Разлив | страница 23
— Куда идти-то?..
— Никуда не ходи, — ввязался Митька, — гуляй здесь! А ружье брось. Девке с ружом не полагатся…
— Ишь шустрый какой, — отрезала Каня. — Не тебе ж ружья дать? С тебя и бабьего веретена хватит.
— Ай, девка!.. Сладка да горяча, как пирог, — жжется. Дай хоть буфера поглядеть, какого заводу.
— Иди, иди! Я те ребра-то поломаю!..
У девок да баб круговая порука. Напали на Митьку девчата. Мало рыжего чуба не выдрали, а парням хоть бы что.
Только когда Каня ушла, почувствовал Дегтярев, что под рукой у него тело чужое. Что сноп, что девка — разницы никакой. И второй раз за вечер удивился. Потом лезли в голову разные мысли. Неясные, как махорочный дым. Вспомнил, что у Марины рубахи потные, и подумал, что, может, сноп-то под рукой держать веселей. И еще: "Хоть из тайги, а такая же баба… ерунда". Хотел всякие мысли прогнать и два раза танцевал, а все же шевелилось где-то желание, чтоб Жмыхов задержался. Таксатора Антон не любил, а как ушел таксатор на свою половину, почему-то заныло. У Василисы спросил:
— Где у тебя воды испить?
— Ступай на кухню!
Но до кухни не дошел. Нудно скрипели половицы. В дощатых комнатах щели большие. Из одной комнаты валило тепло, и кто-то сонный дышал. Посмотрел в щелку. Топилась железная печка, а над ней на веревке — бабья одежда. Капала на печку с одежи вода, и с каждой каплей… ш… шип… ш… шип… Спит девка на спине, одеяло по шею — ничего не увидишь. Только где грудь — манящий колышется бугорок да падает с лампы свет на лицо. На лице резко обозначены скулы и длинные ресницы, что черный бархат.

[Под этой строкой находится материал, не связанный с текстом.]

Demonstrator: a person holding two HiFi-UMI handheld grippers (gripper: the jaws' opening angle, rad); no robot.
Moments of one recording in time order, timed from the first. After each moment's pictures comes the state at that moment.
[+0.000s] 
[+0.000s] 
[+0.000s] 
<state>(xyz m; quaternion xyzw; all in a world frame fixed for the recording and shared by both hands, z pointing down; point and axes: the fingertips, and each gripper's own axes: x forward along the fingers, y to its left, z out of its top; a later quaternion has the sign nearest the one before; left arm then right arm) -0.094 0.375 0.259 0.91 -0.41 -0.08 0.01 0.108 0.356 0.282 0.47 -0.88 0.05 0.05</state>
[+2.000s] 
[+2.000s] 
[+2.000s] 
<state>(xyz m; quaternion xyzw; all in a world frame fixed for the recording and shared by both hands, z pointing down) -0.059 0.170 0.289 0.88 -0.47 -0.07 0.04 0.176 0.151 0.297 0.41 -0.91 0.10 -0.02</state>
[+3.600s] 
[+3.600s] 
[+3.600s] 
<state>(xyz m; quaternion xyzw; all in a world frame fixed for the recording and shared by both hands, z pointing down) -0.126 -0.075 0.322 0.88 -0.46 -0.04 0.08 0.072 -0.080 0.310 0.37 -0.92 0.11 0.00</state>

— Эх, девка таежная, ядрена-зелена!..
А в соседней комнате что-то зашуршало. Повел глазами и в щели слева увидел знакомые таксаторовы зенки. Трусливые и бесстыжие, с мутью.

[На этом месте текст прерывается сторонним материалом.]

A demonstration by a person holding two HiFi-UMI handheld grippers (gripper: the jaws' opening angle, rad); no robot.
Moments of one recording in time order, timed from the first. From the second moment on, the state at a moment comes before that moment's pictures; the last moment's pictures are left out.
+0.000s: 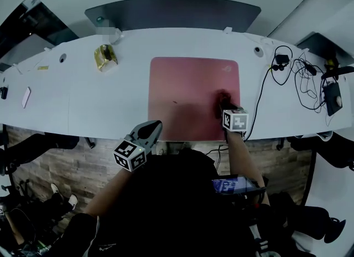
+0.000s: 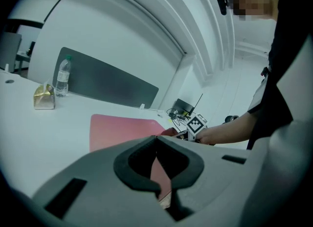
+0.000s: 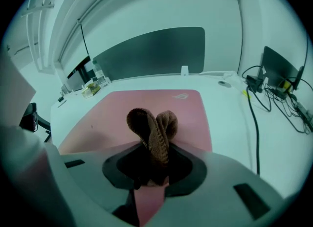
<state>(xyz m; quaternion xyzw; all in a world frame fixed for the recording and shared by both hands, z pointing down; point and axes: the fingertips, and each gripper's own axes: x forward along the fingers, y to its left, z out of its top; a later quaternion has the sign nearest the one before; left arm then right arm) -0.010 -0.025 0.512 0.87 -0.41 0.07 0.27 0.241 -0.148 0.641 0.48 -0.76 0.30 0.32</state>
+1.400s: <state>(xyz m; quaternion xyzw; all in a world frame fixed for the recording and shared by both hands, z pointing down) 0.056 -0.056 0.499 0.86 -0.45 0.08 0.23 0.383 -0.210 0.634 0.54 -0.73 0.22 0.35</state>
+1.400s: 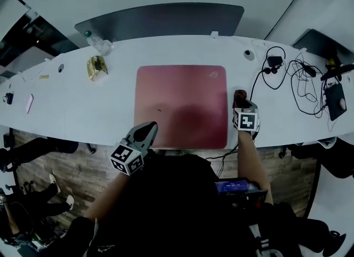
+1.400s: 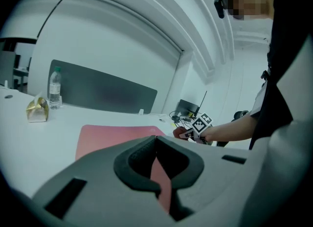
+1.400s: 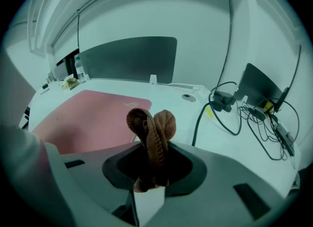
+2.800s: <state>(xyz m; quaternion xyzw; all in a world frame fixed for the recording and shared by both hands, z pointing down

— Смотрит, кисель… Тьфу!.. А ну вас всех к черту, дьяволы!.. — громко сказал Антон.
Назад пошел веселый.
ГЛАВА ШЕСТАЯ
Когда утром проснулся в палатке, Дегтярев почувствовал — что-то переменилось. Был брезент вверху не грязен, а желт, а на желтом тихо играли кленовые листья. Выскочил — вверх уплывало небо, и солнце резвилось зайцами по мокрому листу. Солдаткин луг оделся травой по колено, и за лугом, что кончался в ста саженях обрывом, дымилась утренним паром глина. Сладко шумела кривоствольная забока,[3] и, перебивая ее, сердито урчала невидная за забокой Улахэ. Чудились за рекой поля со вспрыгнувшей кверху пшеницей, а за полями качались в дрожащем воздухе сопки, чернея чужими заплатами прибитого к земле пепла.